Although we live in an age where cars can talk, cuisinarts can blend and the World Wide Web can bring you news from around the planet, the accomplishments of an inhuman space probe still seem a little hard to believe in--too much sci-fi and too little fact.
Take a statement from yesterday's Times article: "Traveling 106,000 miles per hour, the 746-pound capsule streaked into the fringes of the planet's mostly hydrogen atmosphere, the friction of its passage producing a fiery glow as bright as the sun." Isaac Asimov, eat your heart out. Wonder-twin powers, activate.
That's not at all intended to cast aspersion on the dedicated scientists at Caltech in sunny Pasadena, Calif. (the weather of said city being another science-fiction-like spectre from the vantage point of a New England winter).

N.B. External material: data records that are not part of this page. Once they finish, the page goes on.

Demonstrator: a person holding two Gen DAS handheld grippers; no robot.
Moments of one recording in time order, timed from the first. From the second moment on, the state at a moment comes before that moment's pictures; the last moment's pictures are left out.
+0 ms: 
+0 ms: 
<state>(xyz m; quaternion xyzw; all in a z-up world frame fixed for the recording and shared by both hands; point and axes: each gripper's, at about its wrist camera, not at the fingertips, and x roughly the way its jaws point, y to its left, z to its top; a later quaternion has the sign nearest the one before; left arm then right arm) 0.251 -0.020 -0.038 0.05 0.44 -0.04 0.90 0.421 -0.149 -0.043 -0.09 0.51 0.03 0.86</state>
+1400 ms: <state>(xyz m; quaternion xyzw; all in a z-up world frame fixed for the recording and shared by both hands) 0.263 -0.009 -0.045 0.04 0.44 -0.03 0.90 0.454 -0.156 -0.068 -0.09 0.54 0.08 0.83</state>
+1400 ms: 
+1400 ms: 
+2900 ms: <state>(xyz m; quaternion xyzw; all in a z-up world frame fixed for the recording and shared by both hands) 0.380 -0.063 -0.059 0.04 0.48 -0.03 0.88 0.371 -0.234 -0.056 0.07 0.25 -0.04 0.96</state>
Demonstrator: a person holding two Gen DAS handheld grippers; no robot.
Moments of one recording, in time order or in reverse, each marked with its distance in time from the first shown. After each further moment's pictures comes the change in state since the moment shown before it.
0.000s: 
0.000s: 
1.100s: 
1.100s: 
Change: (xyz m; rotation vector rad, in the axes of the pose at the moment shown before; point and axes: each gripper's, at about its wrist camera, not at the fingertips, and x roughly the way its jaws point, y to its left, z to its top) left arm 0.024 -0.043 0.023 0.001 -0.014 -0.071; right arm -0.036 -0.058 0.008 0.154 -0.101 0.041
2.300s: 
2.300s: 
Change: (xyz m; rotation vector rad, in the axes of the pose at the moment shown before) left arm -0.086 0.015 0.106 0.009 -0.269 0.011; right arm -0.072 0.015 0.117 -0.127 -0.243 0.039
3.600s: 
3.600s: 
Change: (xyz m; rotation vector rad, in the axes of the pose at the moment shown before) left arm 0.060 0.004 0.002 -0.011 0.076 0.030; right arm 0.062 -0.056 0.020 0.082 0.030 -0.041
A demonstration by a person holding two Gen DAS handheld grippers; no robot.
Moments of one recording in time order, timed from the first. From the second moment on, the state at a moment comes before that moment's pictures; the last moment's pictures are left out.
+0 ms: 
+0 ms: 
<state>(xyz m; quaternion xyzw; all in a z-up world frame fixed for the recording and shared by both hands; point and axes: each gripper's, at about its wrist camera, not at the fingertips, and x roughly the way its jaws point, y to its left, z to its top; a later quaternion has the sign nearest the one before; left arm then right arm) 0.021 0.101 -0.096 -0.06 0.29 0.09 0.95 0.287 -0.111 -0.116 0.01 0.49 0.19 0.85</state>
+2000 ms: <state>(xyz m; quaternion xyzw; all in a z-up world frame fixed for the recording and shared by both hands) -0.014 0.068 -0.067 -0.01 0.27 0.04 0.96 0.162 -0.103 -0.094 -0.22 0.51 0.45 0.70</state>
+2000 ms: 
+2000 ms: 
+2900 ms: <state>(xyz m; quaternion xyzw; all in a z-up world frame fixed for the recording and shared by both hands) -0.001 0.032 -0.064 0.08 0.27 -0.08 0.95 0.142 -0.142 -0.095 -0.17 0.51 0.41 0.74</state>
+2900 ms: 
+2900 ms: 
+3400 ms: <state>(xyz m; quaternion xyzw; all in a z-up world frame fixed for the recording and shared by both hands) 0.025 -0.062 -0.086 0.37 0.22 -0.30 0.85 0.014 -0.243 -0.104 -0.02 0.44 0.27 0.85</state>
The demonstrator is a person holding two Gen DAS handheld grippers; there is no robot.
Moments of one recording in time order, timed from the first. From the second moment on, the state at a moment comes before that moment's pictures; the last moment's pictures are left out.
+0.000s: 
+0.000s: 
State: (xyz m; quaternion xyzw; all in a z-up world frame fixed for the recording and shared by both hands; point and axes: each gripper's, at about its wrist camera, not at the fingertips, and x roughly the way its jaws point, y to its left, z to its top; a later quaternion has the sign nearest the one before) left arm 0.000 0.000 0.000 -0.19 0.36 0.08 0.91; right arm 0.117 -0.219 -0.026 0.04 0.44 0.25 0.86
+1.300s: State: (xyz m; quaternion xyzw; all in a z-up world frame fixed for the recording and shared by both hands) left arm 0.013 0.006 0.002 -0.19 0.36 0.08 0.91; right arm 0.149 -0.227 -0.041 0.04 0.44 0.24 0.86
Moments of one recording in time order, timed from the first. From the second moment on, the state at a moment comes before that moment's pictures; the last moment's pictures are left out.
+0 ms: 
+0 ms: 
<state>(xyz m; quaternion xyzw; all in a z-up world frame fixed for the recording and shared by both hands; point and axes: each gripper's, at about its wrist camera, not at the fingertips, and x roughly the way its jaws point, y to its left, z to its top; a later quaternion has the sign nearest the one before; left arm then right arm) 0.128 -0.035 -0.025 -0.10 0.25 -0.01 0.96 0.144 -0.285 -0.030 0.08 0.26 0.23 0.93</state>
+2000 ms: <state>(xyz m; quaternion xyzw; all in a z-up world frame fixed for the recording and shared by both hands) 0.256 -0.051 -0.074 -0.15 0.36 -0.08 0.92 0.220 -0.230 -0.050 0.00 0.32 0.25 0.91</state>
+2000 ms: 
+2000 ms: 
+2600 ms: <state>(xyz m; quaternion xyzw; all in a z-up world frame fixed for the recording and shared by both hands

Malfunctioning antenna and tape deck aside, their probe has lasted six years in space and will, we hope, give us some spectacular pictures.
But when we get those pictures, what's to make us believe that they are actually of the red Jovian planet? How are we to know that the brilliant scientists on the West Coast aren't playing a huge practical joke upon us? If they're smart enough to launch satellites into space, they're certainly smart enough to touch up a red spot here and an atmospheric ripple there.
What it comes down to, it seems, is faith, a giving oneself up to the excitement and the possibilities of space exploration. If it's all a hoax--if the pictures aren't real, if the stories are manufactured--it doesn't matter all that much anyway. After all, most of us will never go into space anyway. So let's succumb to disbelief and enjoy the show.